Internal Curing of High-Performance Concrete Using Lightweight Aggregates and Other Techniques

Project Details







Jones, Wesley A; House, Mitch W; Weiss, W Jason; Purdue University


Colorado DOT; FHWA


Concrete curing; Freeze thaw durability; High performance concrete; Lightweight aggregates; Mix design

Project description

Internally cured concrete has been rapidly emerging over the last decade as an effective way to improve the performance of concrete. Internal curing (IC) holds promise for producing concrete with an increased resistance to early-age cracking and enhanced durability (Bentz and Weiss, 2011). IC is a simple and effective way to cure concrete. Proper internal curing supplies water that is necessary to relieve stress buildup due to self-desiccation.

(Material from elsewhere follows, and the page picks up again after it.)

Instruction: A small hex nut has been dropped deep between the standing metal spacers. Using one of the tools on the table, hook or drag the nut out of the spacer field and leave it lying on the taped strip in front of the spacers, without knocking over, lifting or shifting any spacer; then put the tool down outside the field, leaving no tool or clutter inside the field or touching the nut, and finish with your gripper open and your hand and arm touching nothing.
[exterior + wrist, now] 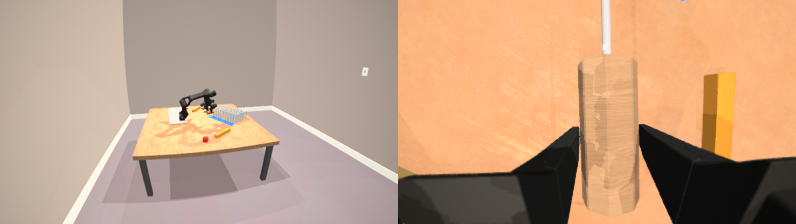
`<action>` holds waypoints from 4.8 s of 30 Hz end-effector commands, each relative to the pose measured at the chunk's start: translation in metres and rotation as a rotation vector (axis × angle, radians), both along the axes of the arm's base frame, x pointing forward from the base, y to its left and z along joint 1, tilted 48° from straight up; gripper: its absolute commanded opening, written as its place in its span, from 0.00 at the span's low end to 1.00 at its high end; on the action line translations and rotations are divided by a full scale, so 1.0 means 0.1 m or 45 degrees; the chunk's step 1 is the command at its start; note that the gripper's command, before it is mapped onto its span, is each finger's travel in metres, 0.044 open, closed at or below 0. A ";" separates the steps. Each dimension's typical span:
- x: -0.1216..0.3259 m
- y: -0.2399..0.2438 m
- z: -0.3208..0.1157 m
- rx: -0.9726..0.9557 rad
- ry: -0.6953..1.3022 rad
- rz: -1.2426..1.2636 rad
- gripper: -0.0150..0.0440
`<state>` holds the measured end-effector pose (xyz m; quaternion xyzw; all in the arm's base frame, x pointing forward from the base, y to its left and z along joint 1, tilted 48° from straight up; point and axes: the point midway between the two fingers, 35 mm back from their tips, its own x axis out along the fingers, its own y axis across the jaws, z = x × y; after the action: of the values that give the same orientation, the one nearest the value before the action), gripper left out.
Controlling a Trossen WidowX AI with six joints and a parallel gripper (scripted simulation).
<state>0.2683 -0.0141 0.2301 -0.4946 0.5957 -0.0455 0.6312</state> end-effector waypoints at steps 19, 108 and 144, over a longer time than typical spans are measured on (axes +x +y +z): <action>0.04 0.65 -0.22 -0.178 -0.221 0.096 0.25; 0.30 -0.43 -1.33 -0.182 -0.231 0.097 0.25; 0.47 -0.37 -1.38 -0.181 -0.234 0.096 0.25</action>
<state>0.3127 -0.0521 0.0906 -0.5552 0.5138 -0.1051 0.6456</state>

Typically this is done using pre-wetted lightweight aggregates (LWAs), as this is the most commercially available application at the present time. IC has shown reduced autogenous and drying shrinkage cracking, improved fluid absorption resistance, improved compressive strength, and reduced ion diffusion. It is becoming increasingly clear that internal curing has great potential for the concrete industry to create a longer lasting, more sustainable product. This report specifically examines the freeze-thaw resistance of internally cured concrete. It is shown that internally cured concrete, using the recommended mixture proportions (i.e., pre-wetted fine LWAs to replace only the water lost due to chemical shrinkage) is freeze-thaw resistant. Internal curing has shown, as outlined in this report, to be a simple and cost-effective way to create longer lasting, more durable concrete. The initial cost of a bridge deck concrete can increase in price anywhere from 3 to 10 $/yd3. However, this percentage when compared with the cost of a bridge is typically negligible, especially when considering an increased service life and reduced maintenance cost. Colorado Department of Transportation (CDOT) can benefit from this research by applying what has been presented in this study to create longer lasting, more durable bridge decks.